I’ve never been the kind of metal fan to let genuinely offensive lyrics get in the way of my listening. In fact, I’m fairly suspicious of anyone who refuses on principle to expose themselves to art of a morally threatening nature. If you’re the impressionable type and you suspect that listening to Kataxu will poison your mind with Nazi-mystic race hate, then fair enough, delete that .rar file before it starts spewing swastika-shaped space-swords all over your desktop.

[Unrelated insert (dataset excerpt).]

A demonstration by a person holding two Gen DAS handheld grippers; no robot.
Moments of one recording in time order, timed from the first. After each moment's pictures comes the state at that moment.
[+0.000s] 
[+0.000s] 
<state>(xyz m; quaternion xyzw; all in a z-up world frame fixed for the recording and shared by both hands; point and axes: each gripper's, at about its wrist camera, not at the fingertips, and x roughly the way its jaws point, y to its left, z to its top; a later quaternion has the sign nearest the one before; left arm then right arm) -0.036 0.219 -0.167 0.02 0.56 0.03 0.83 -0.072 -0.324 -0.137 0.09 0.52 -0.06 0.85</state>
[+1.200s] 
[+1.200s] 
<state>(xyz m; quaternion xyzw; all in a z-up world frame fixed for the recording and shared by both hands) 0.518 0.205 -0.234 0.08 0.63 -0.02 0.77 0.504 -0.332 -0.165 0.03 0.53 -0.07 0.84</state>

But after years of filling my ears with the barkings of incorrigible bigots, I find I’m just as impervious to the allure of rape, murder and racism as when I was a teenager listening to Refused and Million Dead.

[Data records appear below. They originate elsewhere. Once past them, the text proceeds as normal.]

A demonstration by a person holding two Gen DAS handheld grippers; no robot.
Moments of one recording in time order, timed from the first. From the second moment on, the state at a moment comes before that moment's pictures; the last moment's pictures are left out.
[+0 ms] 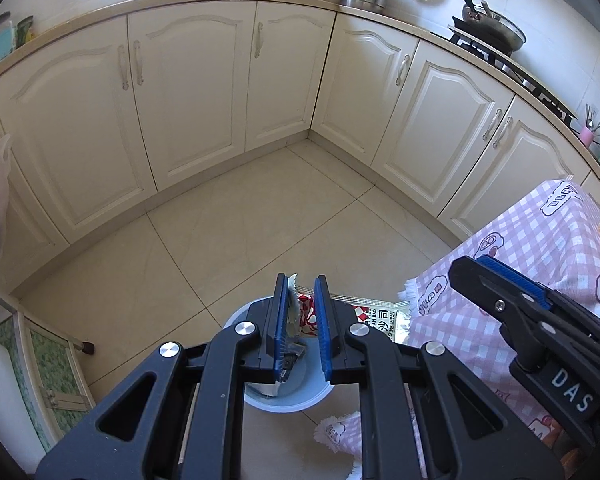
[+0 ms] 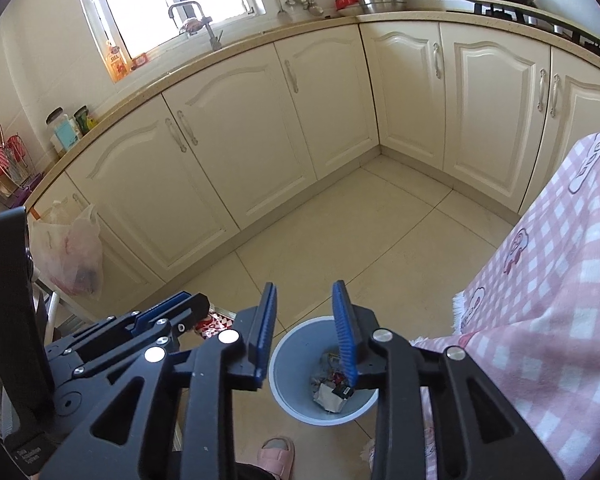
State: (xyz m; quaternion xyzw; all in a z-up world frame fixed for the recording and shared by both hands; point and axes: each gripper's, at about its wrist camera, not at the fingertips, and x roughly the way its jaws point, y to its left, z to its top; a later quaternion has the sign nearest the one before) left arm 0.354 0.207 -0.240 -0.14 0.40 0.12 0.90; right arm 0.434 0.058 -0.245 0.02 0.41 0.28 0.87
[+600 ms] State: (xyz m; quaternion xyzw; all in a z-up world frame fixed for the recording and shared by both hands) left arm 0.342 0.185 -0.195 -0.14 0.36 0.11 0.92; right arm 0.420 0.021 -0.208 0.03 0.37 0.26 0.89
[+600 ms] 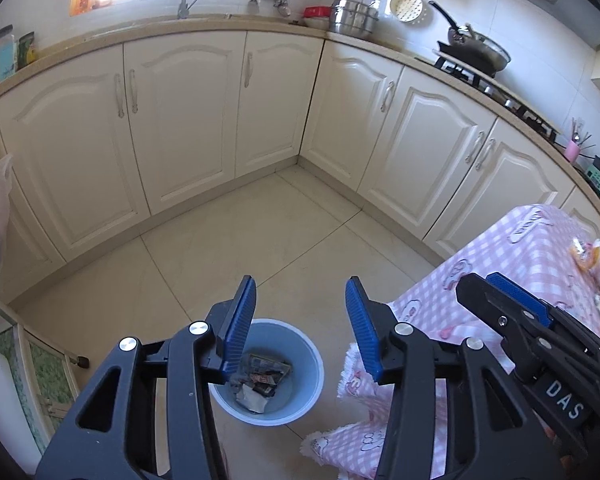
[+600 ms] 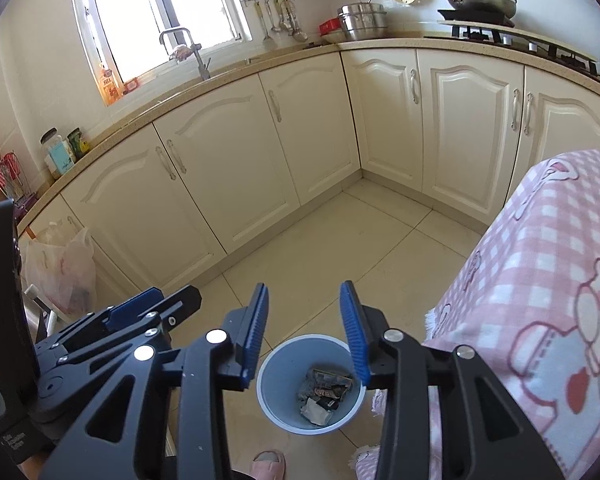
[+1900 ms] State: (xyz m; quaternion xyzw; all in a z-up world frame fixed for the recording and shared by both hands) left arm 0.335 -0.157 -0.167 0.05 0.40 -0.17 0.90; right arm 0.333 -0.331 -0.173 0.16 0.33 0.00 0.93
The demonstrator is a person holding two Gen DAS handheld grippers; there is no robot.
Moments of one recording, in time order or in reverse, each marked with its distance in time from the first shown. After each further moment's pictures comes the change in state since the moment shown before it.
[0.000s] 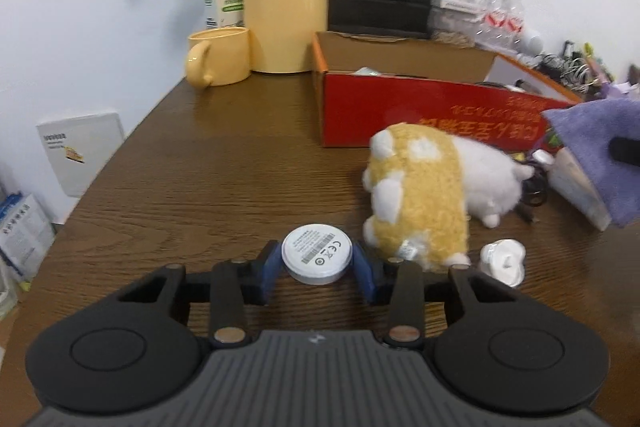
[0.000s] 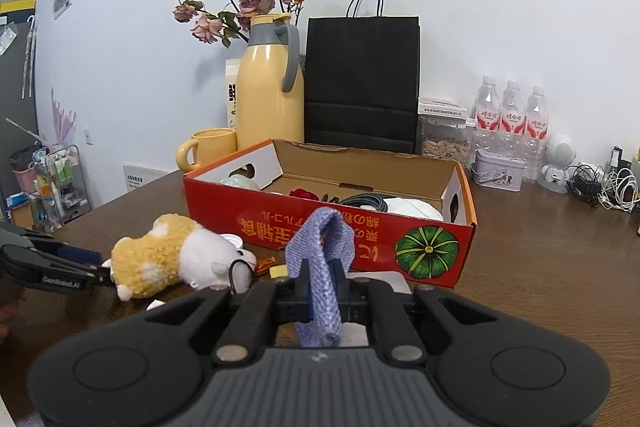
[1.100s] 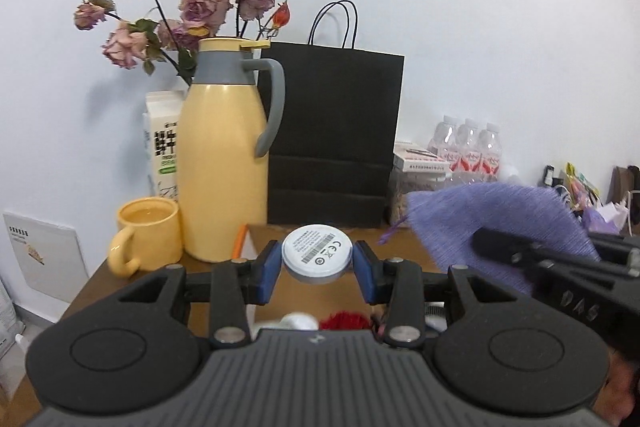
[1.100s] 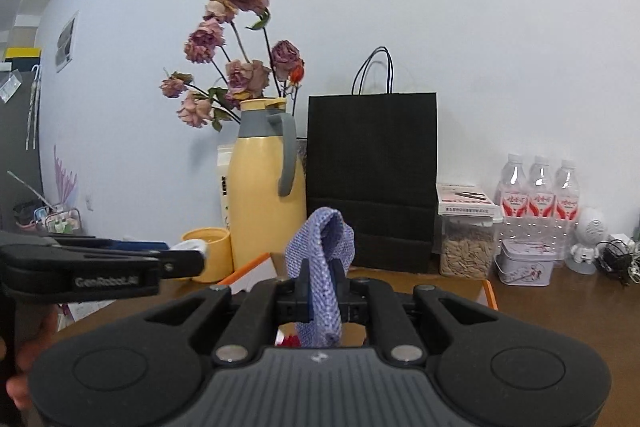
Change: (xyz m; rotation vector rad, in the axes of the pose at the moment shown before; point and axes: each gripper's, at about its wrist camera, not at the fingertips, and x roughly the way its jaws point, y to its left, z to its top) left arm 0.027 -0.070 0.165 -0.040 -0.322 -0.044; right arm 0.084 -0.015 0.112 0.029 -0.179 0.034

I’m slightly surprised, then, to find myself seriously pondering a problem of this kind. On Wednesday the UK Lurker crew (and hopefully a bunch of our readers) are off to see Taake in London. Since Taake are one of my favourite bands, it would be great if I could sing along to some of the songs. But unless you’re a Norwegian speaker, the Taake fan’s only real hope is to throw in a well-timed ‘UGH!’. The band does have one potential sing-along song, though: ‘Voldtekt’, off the Nekro EP. With its memorable refrain of “Voldtekt!” (meaning ‘rape’, or literally ‘taking by violence’), this live favourite gives us foreign fans the perfect chance to scream along. But then there’s the other side of the coin. The whole of the Nekro EP, apart from the Von cover, seems to be telling a pretty nasty story: a man takes a woman into the forest, rapes her (in ‘Voldtekt’), tortures and kills her, then carries on abusing the corpse (in ‘Hennes Kalde Skamlepper’). It’s not easily to tell whose perspective ‘Voldtekt’ is told from, but either way it certainly glorifies the event, as the song ends with a disturbing paradox: ‘Rape with death to follow, to find out, honestly, if you’re alive’. Hoest makes it all the harder for his apologists by kicking the song off with the words ‘A little something for the ladies’.
Gutting as it is, I don’t think I’ll be singing along on Wednesday. There’s nothing noble at all in my refusal to do so, no carefully thought out standpoint: it’s just a gut reaction, a moral horror at the idea of joining in a song that glorifies rape. If I’m happy to scream along to ‘Christraping Black Metal’ in the car, or to read Ovid’s Metamorphoses for pleasure, does that make me a hypocrite, a coward, or a poseur?